Wiring cost was equated to the total A17 volume for a particular wiring configuration. The general expression for the “single unit” through “narrow field” cellular volume was simply the spherical volume of a cell body (12 μm diameter) plus the volume of the neurite (initial segment: cylinder, 130 nm diameter, 50 μm length and varicosity: sphere, 0.9 μm radius) times the number of neurites. The computational cost or wiring cost per microcircuit was taken as the total cellular volume divided by the number of independent microcircuits contained within.
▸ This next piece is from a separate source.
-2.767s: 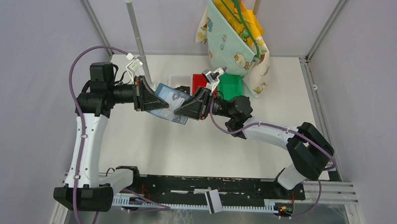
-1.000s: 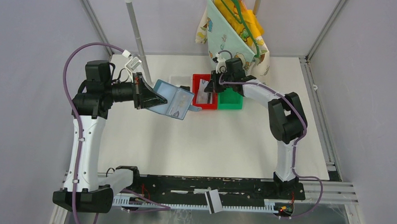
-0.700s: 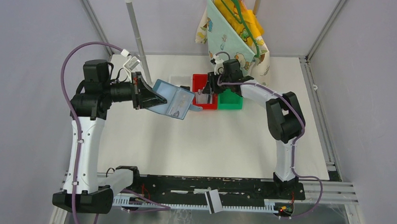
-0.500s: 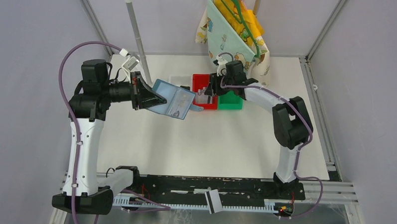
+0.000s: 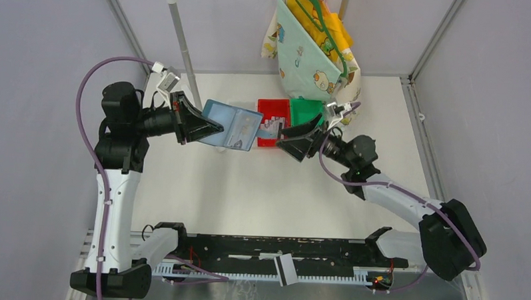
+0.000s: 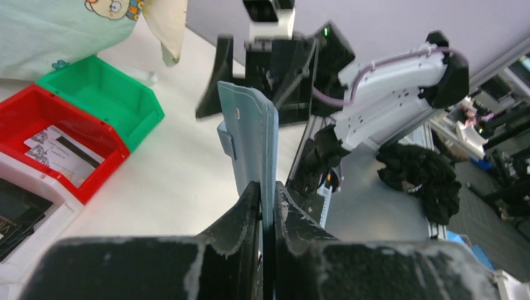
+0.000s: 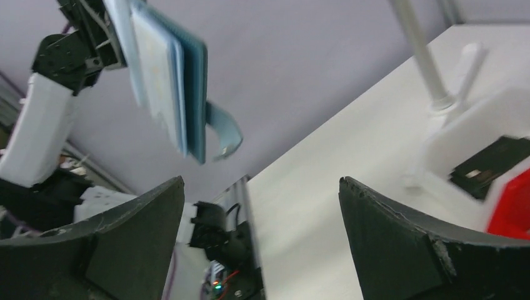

Intracellular Ca2+ dynamics were observed by replacing the standard intracellular Ca2+ chelator, EGTA, with a high-affinity fluorescent chelator (200 μM Fluo-4), whose emissions dramatically increase upon binding Ca2+ions (Grynkiewicz et al., 1985). Whole-cell recordings were allowed to dialyze for ~30 min before imaging to allow for equilibration of the dye. Fluorescence was acquired from individual compartments of A17s using a modified Zeiss LSM 510 two-photon microscope. For these experiments the excitation source consisted of a computer-controlled Chameleon infrared laser (λ = 810 nm; Coherent). For time-dependent imaging of varicosities, a 40× objective (1.0 NA, Zeiss) and digitized zoom were used to collect 1–2 s of the fluorescence from individual varicosities in frame scan mode (~162 pixels) at ~50 Hz. At each image location along the neurite, three to five responses were acquired for each condition and averaged before amplitude measurements were taken. Background fluorescence was corrected for the varicosity-containing regions of interest (ROIs) by measuring average red and green signals at nearby regions not containing the dye-filled dendrite. This approach has the advantage of a larger denominator (Alexas have a higher quantum yield than the Fluo family), which is insensitive to changes in intracellular calcium, therefore providing a more robust measurement of relative influx (Yasuda et al., 2004). Because inputs from multiple neurites sum linearly at the somatic recording electrode (Figure S1C), it is estimated that the stimulus protocol for experiments presented in Figure 5 reflect activation of one to five neurites. Imaging data were analyzed using custom Matlab scripts. Intervaricosity distance was measured using Zeiss image analysis software. Additional neurites contained within the reconstructed volume of the specific neurites imaged in Figures 5A and 5B were digitally removed from each image before reconstructing to allow for a better view of the neurite used for calcium imaging.
This work was supported by the NINDS and NIDCD Intramural Research Programs.
SUPPLEMENTAL INFORMATION Supplemental Information includes three figures and can be found with this article online at doi:10.1016/j.neuron.2010.02.028.